A few quick, final asides to this very long post. Watching the drama at the Met made me think of the Canadian TV show Slings and Arrows. I just finished the last of three short seasons on DVD (each season is only six episodes), but it is one of the best things I’ve seen on TV, up there with the new Battlestar Galactica and the best of The Wire or Six Feet Under. The show captures all the layers and emotions of a working theater company, with much humor and a touch of the surreal, and uses Shakespeare as a framing device without dumbing it down or being too pretentious, which is an achievement in itself.
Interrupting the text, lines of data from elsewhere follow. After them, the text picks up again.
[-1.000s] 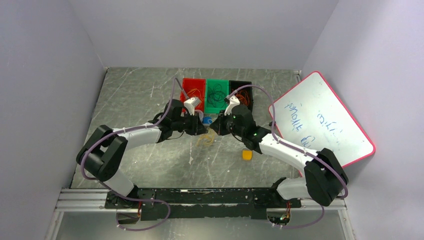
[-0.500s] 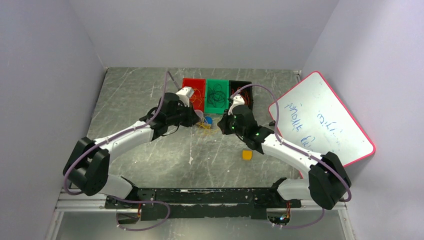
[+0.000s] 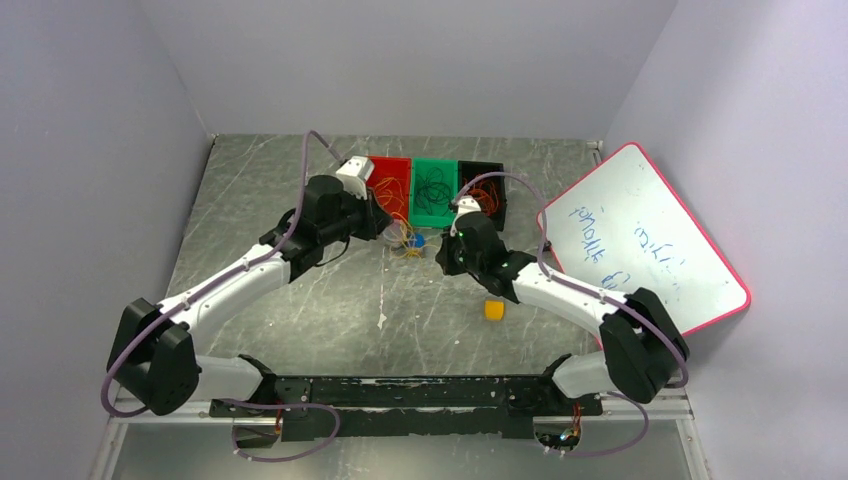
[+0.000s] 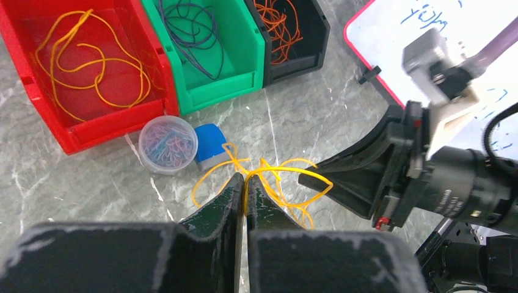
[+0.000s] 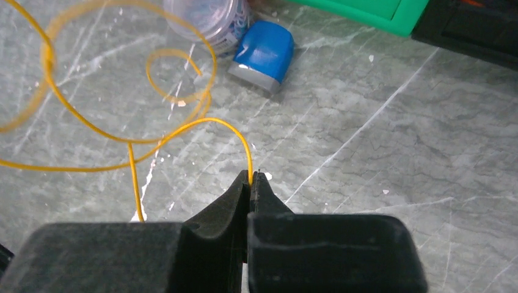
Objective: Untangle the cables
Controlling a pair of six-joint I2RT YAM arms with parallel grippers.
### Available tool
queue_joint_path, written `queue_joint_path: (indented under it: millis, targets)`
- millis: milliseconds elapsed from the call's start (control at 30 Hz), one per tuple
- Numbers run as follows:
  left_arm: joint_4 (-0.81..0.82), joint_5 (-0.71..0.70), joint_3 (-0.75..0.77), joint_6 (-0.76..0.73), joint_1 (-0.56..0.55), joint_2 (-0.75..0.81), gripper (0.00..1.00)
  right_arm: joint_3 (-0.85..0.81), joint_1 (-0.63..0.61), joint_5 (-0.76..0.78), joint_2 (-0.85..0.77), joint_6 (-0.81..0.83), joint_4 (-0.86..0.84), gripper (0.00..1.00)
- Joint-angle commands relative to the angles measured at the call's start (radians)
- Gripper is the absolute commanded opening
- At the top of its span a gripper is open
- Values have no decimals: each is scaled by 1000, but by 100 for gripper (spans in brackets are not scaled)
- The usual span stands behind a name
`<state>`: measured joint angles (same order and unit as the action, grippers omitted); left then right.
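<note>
A loose tangle of yellow-orange cable (image 4: 285,168) lies on the marbled table in front of the bins and is partly lifted. My left gripper (image 4: 245,180) is shut on one strand of it. My right gripper (image 5: 251,176) is shut on another strand of the same cable (image 5: 247,152). In the top view the two grippers, left (image 3: 392,232) and right (image 3: 442,252), face each other a short way apart over the tangle (image 3: 408,247). More cables lie sorted in the bins: yellow-orange (image 4: 91,61), dark purple (image 4: 195,36) and red-orange (image 4: 278,27).
The red bin (image 4: 110,131), green bin (image 4: 214,97) and black bin (image 4: 293,64) stand side by side at the back. A clear tub of paper clips (image 4: 168,143) and a blue block (image 4: 211,143) sit beside the tangle. A whiteboard (image 3: 640,240) leans at the right. A small yellow block (image 3: 493,309) lies nearer.
My left arm has stretched away and to the left, toward the red bin, and its gripper has shut on the yellow cable. The tangle has shifted back with it. My right gripper has followed slightly left.
</note>
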<state>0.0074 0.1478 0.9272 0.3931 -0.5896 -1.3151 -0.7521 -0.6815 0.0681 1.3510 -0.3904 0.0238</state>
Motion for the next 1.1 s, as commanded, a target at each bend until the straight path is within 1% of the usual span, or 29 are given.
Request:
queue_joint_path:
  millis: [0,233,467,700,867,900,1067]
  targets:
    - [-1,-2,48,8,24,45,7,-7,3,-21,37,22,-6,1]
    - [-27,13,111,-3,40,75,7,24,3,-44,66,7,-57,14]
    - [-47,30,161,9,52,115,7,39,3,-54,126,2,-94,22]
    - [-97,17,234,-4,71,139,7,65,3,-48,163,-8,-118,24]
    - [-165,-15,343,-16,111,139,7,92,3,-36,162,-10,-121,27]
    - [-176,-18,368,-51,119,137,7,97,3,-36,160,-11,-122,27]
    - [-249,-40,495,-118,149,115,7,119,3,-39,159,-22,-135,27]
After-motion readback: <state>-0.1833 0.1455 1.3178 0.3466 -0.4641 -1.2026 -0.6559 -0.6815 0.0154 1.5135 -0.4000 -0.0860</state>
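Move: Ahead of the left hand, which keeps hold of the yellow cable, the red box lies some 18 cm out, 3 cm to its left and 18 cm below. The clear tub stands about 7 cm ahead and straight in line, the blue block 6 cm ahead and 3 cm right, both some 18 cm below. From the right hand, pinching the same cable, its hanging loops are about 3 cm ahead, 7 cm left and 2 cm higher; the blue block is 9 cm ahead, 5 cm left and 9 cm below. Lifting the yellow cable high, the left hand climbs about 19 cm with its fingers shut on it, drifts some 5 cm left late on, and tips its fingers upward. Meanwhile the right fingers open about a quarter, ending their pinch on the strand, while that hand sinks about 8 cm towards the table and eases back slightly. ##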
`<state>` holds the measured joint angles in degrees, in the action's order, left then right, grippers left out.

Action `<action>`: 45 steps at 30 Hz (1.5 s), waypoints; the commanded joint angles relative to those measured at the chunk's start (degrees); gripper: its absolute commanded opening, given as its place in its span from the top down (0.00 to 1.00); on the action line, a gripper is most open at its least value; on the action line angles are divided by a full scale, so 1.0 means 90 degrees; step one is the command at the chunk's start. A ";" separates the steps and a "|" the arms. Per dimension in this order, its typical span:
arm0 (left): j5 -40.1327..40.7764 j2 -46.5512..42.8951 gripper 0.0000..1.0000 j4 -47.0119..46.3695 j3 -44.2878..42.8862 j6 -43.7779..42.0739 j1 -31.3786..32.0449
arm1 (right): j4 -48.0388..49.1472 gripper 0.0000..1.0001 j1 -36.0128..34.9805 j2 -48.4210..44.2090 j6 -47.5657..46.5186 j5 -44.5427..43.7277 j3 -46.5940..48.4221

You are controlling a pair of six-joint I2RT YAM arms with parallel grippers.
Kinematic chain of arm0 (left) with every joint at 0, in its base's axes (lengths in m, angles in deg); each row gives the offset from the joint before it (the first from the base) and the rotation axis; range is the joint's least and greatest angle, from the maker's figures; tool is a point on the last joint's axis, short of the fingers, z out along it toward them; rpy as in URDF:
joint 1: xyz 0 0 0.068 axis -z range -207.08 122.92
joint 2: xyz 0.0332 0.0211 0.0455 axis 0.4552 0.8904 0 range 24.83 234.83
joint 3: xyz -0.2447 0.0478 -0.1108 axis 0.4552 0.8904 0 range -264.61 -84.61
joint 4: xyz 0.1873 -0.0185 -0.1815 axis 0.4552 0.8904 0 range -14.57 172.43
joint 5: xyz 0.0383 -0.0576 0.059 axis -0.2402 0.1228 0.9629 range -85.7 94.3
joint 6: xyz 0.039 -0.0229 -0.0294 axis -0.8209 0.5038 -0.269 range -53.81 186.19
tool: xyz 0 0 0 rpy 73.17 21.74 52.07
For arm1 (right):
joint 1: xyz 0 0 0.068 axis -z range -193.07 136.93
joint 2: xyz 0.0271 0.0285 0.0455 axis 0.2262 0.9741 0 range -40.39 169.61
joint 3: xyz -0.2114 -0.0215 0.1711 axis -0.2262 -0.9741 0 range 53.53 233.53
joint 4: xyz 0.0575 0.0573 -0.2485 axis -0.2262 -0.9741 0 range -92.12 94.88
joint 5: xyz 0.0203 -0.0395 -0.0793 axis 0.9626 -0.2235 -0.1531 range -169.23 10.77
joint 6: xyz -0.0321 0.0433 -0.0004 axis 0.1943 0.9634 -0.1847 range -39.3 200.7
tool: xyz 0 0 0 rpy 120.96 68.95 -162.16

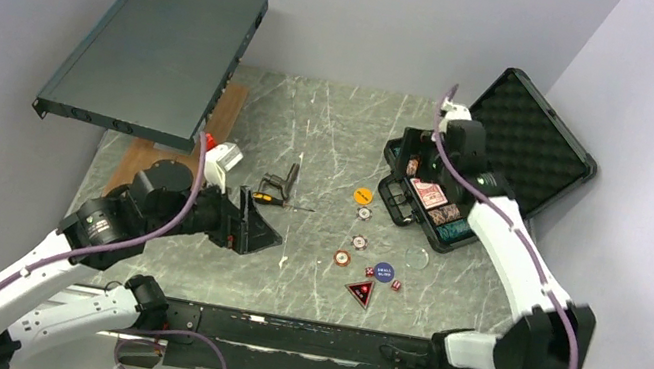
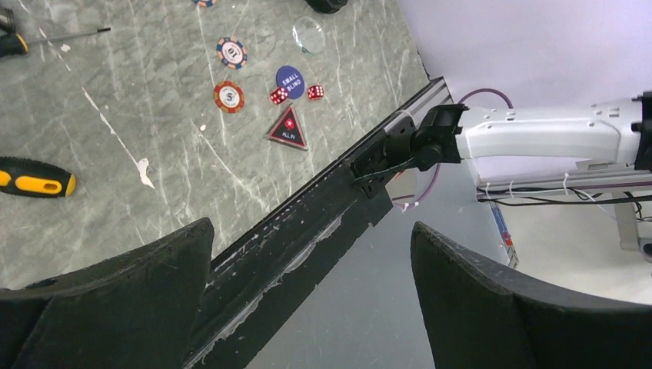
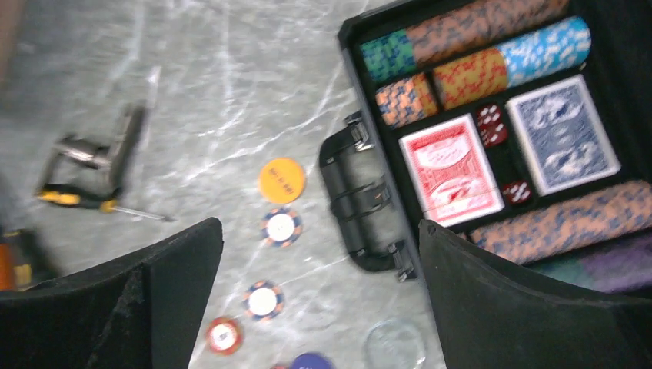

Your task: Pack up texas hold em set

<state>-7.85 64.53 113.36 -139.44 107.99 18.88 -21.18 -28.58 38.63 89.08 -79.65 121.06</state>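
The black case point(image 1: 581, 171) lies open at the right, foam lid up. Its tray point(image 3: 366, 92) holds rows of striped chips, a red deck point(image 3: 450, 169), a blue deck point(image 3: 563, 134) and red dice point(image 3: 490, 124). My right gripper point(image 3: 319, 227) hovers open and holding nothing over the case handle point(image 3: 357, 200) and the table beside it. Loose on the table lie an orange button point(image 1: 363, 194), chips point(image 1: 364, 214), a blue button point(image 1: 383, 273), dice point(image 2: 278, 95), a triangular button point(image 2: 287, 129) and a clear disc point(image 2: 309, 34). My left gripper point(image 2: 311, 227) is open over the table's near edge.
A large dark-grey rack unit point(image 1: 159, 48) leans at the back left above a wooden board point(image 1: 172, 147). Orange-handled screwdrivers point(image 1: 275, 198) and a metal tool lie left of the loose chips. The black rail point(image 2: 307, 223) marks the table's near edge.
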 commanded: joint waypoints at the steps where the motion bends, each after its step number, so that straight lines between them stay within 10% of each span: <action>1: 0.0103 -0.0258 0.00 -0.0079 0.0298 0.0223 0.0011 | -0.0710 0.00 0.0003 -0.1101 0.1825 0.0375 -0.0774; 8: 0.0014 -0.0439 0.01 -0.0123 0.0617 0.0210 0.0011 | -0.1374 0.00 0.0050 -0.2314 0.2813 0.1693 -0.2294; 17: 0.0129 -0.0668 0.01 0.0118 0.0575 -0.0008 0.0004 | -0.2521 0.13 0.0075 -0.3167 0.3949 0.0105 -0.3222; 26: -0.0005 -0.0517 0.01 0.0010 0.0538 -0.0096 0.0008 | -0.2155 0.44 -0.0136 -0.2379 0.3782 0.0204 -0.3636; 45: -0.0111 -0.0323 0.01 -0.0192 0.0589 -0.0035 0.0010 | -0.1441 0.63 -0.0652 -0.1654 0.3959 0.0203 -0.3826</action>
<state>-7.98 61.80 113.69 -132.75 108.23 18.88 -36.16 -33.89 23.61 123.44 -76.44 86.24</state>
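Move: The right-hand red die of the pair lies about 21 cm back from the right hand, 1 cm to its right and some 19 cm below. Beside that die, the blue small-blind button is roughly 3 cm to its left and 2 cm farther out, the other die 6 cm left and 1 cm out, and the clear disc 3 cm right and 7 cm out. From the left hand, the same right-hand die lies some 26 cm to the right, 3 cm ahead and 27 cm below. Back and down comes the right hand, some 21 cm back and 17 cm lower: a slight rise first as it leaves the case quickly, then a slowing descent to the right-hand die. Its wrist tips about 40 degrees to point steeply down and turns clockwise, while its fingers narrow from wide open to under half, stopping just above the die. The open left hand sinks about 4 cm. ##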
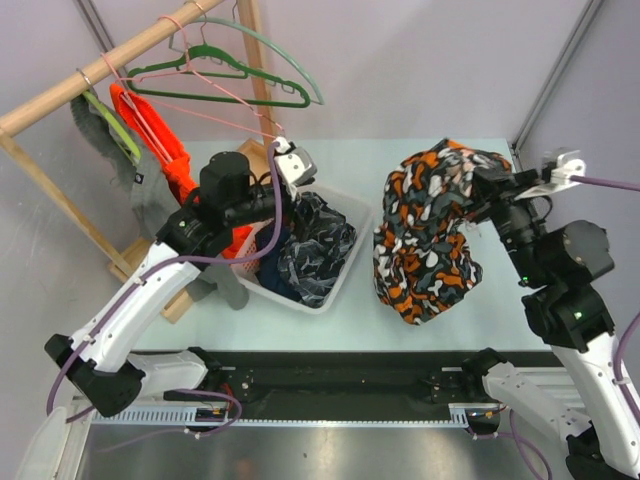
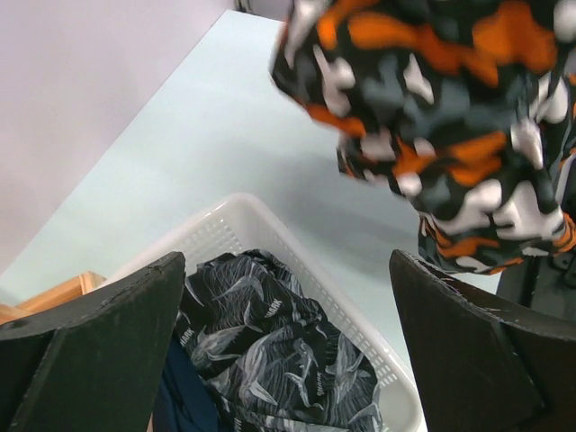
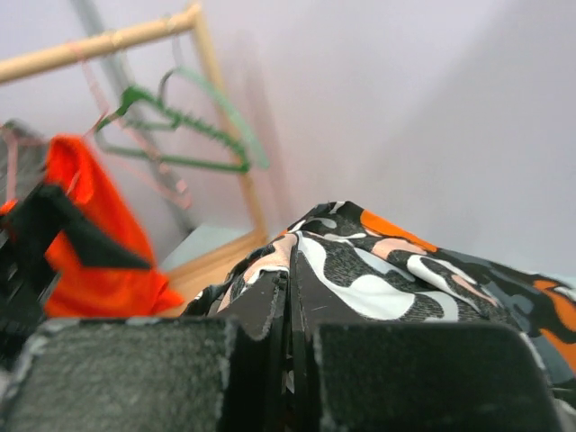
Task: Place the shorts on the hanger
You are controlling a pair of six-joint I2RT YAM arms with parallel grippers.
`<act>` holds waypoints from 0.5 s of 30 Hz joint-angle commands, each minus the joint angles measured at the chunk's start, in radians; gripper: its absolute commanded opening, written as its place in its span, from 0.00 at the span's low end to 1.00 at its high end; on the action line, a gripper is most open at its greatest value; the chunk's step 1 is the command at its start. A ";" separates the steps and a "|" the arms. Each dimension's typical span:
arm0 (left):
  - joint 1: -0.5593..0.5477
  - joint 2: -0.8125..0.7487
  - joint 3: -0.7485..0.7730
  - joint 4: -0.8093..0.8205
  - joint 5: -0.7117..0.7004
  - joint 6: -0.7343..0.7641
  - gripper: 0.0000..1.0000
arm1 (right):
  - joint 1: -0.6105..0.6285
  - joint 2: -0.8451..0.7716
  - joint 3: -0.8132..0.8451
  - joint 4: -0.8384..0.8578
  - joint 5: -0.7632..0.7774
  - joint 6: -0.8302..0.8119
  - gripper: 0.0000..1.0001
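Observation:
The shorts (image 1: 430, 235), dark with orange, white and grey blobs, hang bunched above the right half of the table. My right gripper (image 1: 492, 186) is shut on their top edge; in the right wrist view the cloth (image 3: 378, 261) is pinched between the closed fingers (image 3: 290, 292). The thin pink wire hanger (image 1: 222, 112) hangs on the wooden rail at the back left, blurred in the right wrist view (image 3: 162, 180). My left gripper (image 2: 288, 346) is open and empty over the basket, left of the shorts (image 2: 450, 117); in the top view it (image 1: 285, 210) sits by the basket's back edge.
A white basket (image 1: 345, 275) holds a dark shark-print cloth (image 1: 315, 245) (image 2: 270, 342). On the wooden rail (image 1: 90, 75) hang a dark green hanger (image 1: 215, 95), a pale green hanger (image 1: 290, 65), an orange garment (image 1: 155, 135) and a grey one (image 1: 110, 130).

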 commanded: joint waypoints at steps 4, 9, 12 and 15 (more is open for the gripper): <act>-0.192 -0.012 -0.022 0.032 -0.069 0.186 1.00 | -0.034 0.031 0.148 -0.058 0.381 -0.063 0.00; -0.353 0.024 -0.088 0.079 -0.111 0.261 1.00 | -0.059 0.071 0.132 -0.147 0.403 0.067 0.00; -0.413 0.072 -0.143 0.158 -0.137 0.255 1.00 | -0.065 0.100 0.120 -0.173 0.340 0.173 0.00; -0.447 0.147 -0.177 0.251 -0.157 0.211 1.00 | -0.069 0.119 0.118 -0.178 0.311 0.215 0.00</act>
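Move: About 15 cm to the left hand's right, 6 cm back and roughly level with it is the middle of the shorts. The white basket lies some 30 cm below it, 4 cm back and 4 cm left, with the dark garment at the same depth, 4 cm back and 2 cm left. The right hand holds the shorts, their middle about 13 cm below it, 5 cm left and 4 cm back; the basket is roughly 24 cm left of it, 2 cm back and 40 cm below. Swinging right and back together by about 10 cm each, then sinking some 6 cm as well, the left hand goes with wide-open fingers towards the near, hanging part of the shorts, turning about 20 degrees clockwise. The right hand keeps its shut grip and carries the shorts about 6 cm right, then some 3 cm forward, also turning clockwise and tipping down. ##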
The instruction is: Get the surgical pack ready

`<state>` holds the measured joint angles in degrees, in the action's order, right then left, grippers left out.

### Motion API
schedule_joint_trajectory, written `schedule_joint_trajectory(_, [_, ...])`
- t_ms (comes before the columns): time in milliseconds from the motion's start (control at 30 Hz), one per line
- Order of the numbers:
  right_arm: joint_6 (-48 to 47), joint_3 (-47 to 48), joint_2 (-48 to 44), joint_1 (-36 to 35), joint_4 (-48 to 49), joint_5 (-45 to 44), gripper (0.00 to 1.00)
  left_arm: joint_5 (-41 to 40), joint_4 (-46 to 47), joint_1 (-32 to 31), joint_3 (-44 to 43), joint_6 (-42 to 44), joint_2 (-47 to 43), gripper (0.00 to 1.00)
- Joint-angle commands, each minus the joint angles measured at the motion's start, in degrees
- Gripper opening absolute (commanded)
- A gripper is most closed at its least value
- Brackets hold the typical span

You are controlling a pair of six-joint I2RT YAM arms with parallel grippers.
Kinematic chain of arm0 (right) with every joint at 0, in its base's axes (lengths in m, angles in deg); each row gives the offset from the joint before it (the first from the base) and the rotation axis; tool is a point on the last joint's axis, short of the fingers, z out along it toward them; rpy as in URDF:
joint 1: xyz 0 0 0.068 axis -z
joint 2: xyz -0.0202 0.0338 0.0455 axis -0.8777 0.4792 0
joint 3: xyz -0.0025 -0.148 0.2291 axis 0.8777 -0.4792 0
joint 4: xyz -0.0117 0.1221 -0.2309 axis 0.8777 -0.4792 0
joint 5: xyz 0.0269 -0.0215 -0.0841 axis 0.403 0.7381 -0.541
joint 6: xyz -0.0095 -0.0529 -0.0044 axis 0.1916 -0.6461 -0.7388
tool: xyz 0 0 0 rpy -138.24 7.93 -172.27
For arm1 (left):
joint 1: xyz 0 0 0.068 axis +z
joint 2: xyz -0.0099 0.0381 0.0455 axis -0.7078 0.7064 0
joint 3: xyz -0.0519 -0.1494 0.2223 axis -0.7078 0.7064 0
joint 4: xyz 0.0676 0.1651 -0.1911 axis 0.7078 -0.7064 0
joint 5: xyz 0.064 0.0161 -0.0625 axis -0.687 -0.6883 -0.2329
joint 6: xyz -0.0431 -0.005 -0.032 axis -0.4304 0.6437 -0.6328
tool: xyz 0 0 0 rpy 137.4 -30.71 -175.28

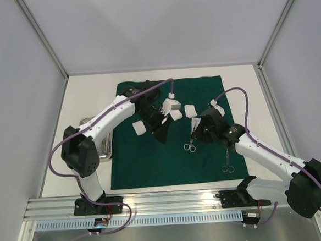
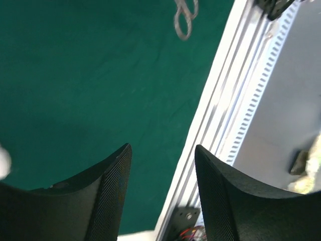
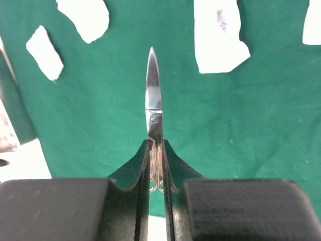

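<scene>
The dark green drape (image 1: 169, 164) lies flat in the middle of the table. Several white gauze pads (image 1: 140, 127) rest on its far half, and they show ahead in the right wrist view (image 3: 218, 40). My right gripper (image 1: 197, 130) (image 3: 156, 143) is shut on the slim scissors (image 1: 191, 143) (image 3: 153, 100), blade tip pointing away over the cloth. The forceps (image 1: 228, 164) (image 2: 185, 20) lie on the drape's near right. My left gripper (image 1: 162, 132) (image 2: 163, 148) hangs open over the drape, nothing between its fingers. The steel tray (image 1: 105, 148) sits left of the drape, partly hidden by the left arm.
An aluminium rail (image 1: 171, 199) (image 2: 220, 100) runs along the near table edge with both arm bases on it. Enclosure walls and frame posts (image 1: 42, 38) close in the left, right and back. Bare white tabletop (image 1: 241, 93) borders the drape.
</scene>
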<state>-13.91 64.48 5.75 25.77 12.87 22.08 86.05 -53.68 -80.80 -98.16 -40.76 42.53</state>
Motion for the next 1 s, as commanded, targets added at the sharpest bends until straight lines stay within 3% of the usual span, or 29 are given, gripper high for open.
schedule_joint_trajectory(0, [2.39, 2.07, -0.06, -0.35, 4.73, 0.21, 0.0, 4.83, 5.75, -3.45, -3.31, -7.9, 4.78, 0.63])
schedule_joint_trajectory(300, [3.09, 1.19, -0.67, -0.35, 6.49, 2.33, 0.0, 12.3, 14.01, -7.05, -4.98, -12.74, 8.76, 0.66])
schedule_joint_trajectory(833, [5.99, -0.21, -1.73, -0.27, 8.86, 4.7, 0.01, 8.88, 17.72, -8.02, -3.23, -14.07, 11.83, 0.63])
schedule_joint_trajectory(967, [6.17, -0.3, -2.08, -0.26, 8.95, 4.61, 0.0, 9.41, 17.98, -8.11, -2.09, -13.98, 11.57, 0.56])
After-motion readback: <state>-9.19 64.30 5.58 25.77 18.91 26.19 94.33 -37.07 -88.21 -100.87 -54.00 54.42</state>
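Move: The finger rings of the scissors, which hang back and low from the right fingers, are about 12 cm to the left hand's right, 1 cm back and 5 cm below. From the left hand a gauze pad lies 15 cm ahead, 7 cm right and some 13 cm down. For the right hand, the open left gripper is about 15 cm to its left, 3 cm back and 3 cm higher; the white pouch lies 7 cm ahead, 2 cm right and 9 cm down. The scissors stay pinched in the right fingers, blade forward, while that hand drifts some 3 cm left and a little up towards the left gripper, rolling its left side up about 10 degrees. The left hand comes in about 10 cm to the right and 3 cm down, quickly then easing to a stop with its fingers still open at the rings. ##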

There’s an episode in the second season about an actor having to cover Macbeth that seems particularly apropos to last weekend’s Wagner, but I’d recommend all of it; the final season with King Lear is truly beautiful.

Positive Catastrophe’s extremely fun Monday night run at the Tea Lounge continues for the rest of this month. In a strange coincidence, the film we played on Monday night was 2001, the night before author Arthur C. Clarke passed away. As the band’s bassist Keith Witty said, “I hope someone plays my record my last night alive.”

And finally, I rarely venture into politics here, but I have to say, I was impressed, even moved, by Obama’s speech yesterday. To have any politician talk about race in such a nuanced and honest way is incredible, let alone a major presidential candidate. My immediate family happens to be about as wildly diverse as Obama’s: asian, white, black, jewish, you name it; my friends run the gamut from those openly advocating for revolution to those working within the political system. I’ve had loving and complex relationships and discussions with all these friends and relatives similar to what Obama describes with his pastor and his grandmother. It is beyond refreshing to have an intelligent national conversation about this, it is potentially transformative. If only it lasts, and becomes part of our waking reality, rather than than the vague memory of a compelling dream.